What lines of the data below hold the string "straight"? Copy each one.

▼▼▼

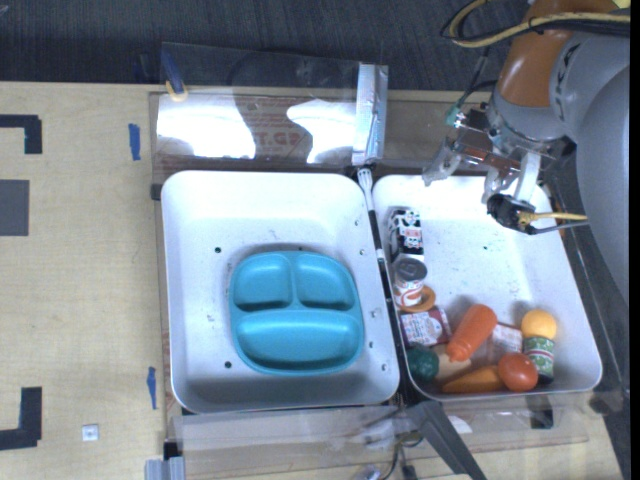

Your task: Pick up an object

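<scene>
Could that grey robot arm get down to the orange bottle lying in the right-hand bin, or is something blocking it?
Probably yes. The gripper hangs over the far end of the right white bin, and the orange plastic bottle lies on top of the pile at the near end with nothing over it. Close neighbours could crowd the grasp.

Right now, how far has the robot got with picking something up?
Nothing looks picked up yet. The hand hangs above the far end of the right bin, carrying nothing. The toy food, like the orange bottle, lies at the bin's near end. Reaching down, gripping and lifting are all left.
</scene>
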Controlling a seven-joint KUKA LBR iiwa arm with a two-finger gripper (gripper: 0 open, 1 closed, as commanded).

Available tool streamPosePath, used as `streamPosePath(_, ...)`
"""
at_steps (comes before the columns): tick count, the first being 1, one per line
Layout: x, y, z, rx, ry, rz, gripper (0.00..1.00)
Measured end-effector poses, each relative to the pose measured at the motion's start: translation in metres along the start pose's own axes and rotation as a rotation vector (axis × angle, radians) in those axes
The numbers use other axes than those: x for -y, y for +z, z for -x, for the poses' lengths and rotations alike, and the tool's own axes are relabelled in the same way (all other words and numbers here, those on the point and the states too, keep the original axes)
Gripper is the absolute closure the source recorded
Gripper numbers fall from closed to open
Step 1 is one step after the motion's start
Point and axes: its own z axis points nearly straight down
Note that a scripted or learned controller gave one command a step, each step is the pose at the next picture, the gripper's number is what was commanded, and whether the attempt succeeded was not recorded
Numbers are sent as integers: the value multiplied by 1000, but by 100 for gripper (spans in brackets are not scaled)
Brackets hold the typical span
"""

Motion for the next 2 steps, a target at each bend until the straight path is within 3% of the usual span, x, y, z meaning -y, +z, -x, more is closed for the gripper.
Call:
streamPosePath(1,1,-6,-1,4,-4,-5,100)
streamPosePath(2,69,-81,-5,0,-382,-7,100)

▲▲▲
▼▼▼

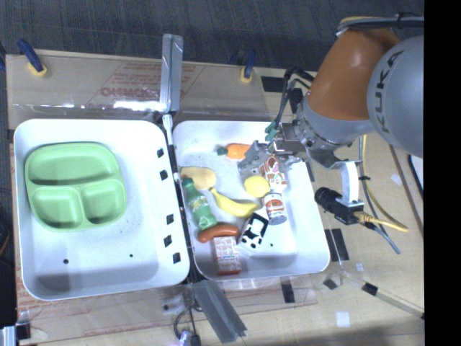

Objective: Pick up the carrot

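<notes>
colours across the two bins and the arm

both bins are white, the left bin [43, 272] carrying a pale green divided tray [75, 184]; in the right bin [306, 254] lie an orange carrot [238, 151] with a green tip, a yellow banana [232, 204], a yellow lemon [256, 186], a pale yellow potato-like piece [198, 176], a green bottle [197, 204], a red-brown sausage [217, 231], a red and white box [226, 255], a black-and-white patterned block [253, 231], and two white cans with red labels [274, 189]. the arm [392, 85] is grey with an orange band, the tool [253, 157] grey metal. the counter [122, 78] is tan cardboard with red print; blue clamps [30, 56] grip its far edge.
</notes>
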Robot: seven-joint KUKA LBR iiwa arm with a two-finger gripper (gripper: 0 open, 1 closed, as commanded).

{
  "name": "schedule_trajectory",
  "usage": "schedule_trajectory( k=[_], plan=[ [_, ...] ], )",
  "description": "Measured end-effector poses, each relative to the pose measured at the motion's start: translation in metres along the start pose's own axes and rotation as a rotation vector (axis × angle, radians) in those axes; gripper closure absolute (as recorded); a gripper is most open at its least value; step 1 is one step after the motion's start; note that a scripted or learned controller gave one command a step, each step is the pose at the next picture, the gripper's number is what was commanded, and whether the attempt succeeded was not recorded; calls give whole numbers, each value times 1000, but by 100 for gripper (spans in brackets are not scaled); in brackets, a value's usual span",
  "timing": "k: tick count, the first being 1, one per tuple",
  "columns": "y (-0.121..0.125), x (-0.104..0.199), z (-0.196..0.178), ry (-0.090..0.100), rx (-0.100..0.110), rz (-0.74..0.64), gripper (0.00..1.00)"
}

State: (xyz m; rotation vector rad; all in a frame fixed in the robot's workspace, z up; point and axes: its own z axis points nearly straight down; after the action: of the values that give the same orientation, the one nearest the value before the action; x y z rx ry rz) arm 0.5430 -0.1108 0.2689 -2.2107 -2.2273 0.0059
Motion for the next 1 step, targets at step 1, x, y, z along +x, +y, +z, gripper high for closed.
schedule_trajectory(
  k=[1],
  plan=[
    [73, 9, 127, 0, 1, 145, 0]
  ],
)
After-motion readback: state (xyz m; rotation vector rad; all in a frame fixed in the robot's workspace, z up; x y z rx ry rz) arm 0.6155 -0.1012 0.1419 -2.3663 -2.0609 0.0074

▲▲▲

The answer:
Point and axes: its own z axis points nearly straight down
Motion for the next 2 steps, a target at each bend until the straight path is within 3% of the usual span, x, y, z meaning -y, +z, -x, more is closed for the gripper.
State: (xyz m; rotation vector rad; all in a frame fixed in the robot's workspace, z up; point and axes: its own z axis points nearly straight down; after the action: of the values that give the same orientation, the one nearest the value before the action; x y z rx ry rz) arm 0.5430 -0.1108 0.2689 -2.2107 -2.2273 0.0059

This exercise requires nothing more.